One of the most talked-about movies at Sundance this year, Teeth plays like a strange hybrid of Evil Dead II, Saved!, and Carrie. The film opens with a sweeping pan of a small town with a nuclear power plant looming in the background. The music accompanying this scene calls to mind Bernard Hermann’s scores for Alfred Hitchcock, but lest this sound overly ominous, writer-director Mitchell Lichtenstein employs bright, cheerful hues to capture the leaves on trees and the blue of a wading pool in which two young children sit nearby. This juxtaposition is a fitting one, for the director expertly merges sunny, campy humor with a darker, more graphic story about sexual power.

After a title sequence recalling that of Fight Club (a fitting homage, as both movies share a preoccupation with gender roles), the audience is introduced to Dawn, a pretty blonde teenager who delivers upbeat lectures to Christian youth groups about the importance of abstaining from premarital sex. Her vow of chastity, however, is put to the test when she meets Tobey, an earnest, handsome young man who instantly sweeps her off her feet. Despite her strong feelings, Dawn treads cautiously into the relationship, for she senses there’s something unique about her body, and is unsure of the consequences of consummating their relationship. When the two go to a local cave to make out (let’s just say Lichenstein isn’t one for understatement; he also prominently features primitive worldbeat music in the film’s score), Tobey’s behavior takes an aggressive turn, leading Dawn to discover – quite accidentally – that she is in possession of what is known in mythology as vagina dentata.

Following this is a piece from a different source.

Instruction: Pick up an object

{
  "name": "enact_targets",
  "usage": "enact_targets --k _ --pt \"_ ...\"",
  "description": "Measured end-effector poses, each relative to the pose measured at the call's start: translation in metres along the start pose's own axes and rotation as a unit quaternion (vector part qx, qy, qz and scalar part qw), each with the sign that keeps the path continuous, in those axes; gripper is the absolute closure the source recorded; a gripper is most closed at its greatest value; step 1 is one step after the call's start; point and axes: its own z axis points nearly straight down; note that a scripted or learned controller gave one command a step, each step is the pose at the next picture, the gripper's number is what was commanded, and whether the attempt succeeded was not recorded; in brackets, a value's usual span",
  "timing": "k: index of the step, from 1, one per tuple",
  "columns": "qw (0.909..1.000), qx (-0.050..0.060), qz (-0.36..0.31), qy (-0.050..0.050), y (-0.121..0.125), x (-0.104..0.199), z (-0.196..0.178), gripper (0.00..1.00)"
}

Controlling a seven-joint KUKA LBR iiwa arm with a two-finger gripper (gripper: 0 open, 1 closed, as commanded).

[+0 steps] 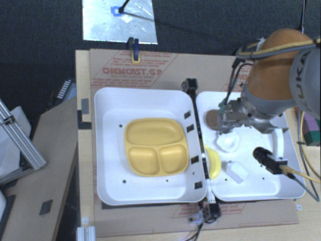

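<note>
My gripper (pixel 226 121) hangs low over the back left part of the right bin (pixel 261 185), under the grey arm with its orange band. A brown round thing (pixel 212 119) lies just left of the gripper, partly hidden by it. A crumpled white thing (pixel 227 142) sits right below the gripper. A yellow curved thing (pixel 213 162) leans at the bin's left wall. A small white block (pixel 235 172) lies beside it, toward the front. Nothing shows between the fingers.
The left bin (pixel 108 149) holds a yellow divided plate (pixel 154 146). A black divider strip (pixel 196 134) runs between the two bins. The arm covers the right bin's back right corner.
</note>
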Motion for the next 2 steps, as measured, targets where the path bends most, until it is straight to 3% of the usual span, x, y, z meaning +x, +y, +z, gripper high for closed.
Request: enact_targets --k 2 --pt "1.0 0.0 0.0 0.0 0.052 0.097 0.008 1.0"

While she initially horrified by this discovery, it doesn’t take long for her to realize that her body can be used as a weapon. As the horror genre is littered with images of nubile young women being raped, tortured, and mutilated, Dawn’s empowerment proves a refreshing change of pace. In Lichtenstein’s world, almost all the men are predators, but here the woman refuses to accept her status as prey. That said, Teeth is often played for laughs, and in the role of Dawn, actress Jess Weixler proves a formidable comic talent, flawlessly channeling the ups and downs of the sunny teenager’s awakening. Still, beneath the movie’s bright-surface lurks a dark feminist fable about the consequences of objectifying women.